Voilà une mince affaire, mais les journaux s’en sont emparés. La plaidoirie de Me Rousset, avocat de F. Buloz, est citée et commentée par eux. Ne lui font-ils pas dire, au sujet de la propriété des œuvres de Vigny, acquise récemment par la Revue : « La prose de M. de Vigny est hors de prix ! » On devine que le poète se montra blessé d’une telle expression. Me Rousset, cependant, rétablit les textes, et Vigny, apaisé, écrivit[1] :


« Monsieur,

« Je suis très sensible à vos témoignages de regrets, et à l’explication si loyale, si spirituelle, et si polie de M. Rousset. Je regrette infiniment l’ennui que cela doit lui avoir causé, mais veuillez bien lui dire qu’il n’en doit accuser que la Presse.
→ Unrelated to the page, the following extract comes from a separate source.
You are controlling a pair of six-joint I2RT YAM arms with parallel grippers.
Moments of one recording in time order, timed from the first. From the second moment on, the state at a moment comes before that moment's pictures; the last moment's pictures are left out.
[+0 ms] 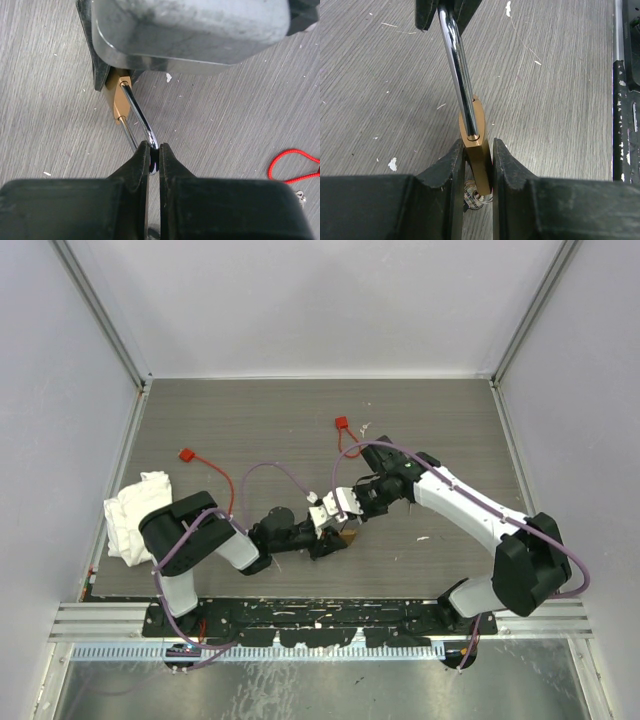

« C’est cette commère seule, comme il l’appelle, qui m’a appris faussement, ainsi qu’à tous les abonnés de la Gazette des Tribunaux et du Messager (du 3 juillet), que la marchandise de M. de V. était hors de prix, c’était ce que M. Buloz faisait dire par son défenseur. Je pensais bien qu’il était difficile que ces expressions eussent été celles d’un homme distingué comme l’est M. Rousset, et que cette plainte fût venue d’une personne aussi véridique que M. Buloz. Je suis bien aise de recevoir de M. Rousset une assurance positive de ce mensonge public, qui devait m’être d’autant plus sensible que j’ai refusé, pour être utile à M. Buloz, plusieurs autres journaux rivaux de la Revue, et plus opulens qu’elle. Mais l’opulence ne fut jamais une séduction pour moi, et je les ai peu regrettés.

« A présent, monsieur, je crois que pour que rien ne puisse nuire à l’opinion qu’on doit avoir de l’accord du directeur et des auteurs de la Revue, il serait bon que M. Rousset écrivît au rédacteur de l’un de ces journaux quelque chose qui ressemblât à ceci :

« Il est faux que j’aie déclaré au nom de M. Buloz rien de

  1. A M. Brindeau, de la Revue de Paris.